BRIEF: Your task is to find every line of the data that holds the string "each" and copy it.
= = =
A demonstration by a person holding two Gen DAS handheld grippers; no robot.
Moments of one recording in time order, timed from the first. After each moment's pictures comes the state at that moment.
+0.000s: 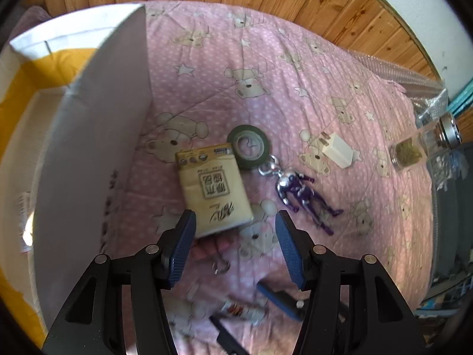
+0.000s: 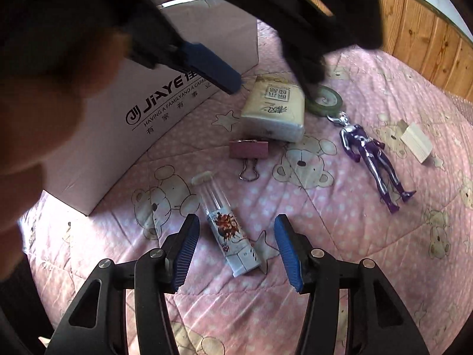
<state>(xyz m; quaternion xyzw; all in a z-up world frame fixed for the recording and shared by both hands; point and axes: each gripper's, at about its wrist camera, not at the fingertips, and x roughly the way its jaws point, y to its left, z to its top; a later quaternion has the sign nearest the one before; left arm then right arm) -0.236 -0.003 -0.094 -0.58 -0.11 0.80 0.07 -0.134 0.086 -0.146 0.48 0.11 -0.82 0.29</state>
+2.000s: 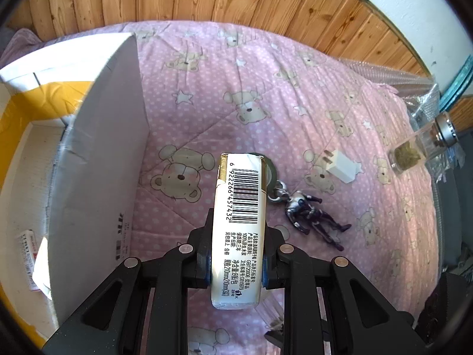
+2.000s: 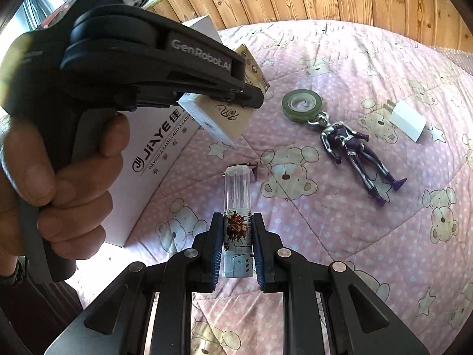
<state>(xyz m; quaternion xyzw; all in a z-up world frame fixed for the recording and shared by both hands) -0.253 -0.014 -0.088 -0.55 -0.08 0.83 0.10 -0.168 0.139 -0.118 0.51 -0.02 -0.81 0.29</state>
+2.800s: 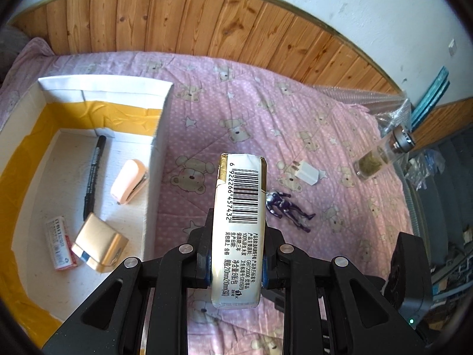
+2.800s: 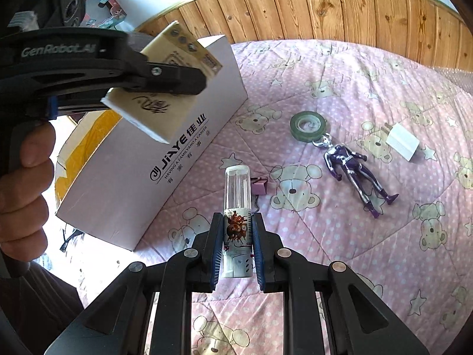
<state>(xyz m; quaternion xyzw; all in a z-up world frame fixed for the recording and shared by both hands) -0.197 -0.052 -0.024 -0.49 -0.11 0.85 0.13 -0.149 0.116 -0.093 0.48 0.00 -0.83 0.30</state>
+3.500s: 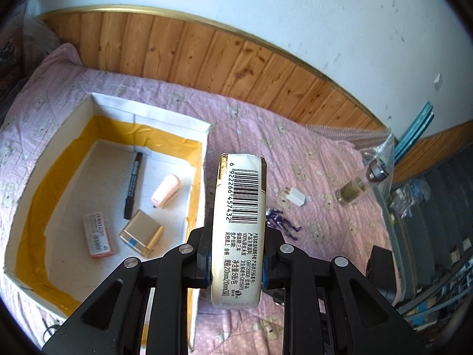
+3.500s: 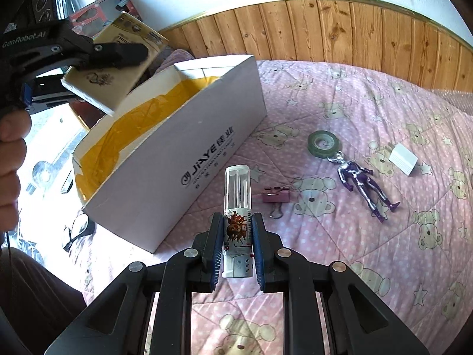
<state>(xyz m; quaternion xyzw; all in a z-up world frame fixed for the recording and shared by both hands) -0.141 -0.121 0.031 -0.43 -0.17 0.88 0.12 -0.117 0.095 -0.074 0.44 0.01 -0.85 0.30</state>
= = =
ANSWER TO THIS EXERCISE:
Moments of one recording in time order, timed from the first. After each moment's pictures comes the state at that moment.
<state>(xyz m; quaternion xyzw; all in a z-up world frame fixed for the recording and shared by both hands; point and axes: each gripper's, at about its wrist camera, not at the fingertips, and x roughly the way its jaws point, y to its left, z to its top; a later quaternion has the sign nearest the one before; left arm then right arm) -0.236 -0.003 -0.094 -0.58 -0.11 0.80 0.07 -0.134 0.086 -0.146 0.48 0.11 -0.82 0.29</state>

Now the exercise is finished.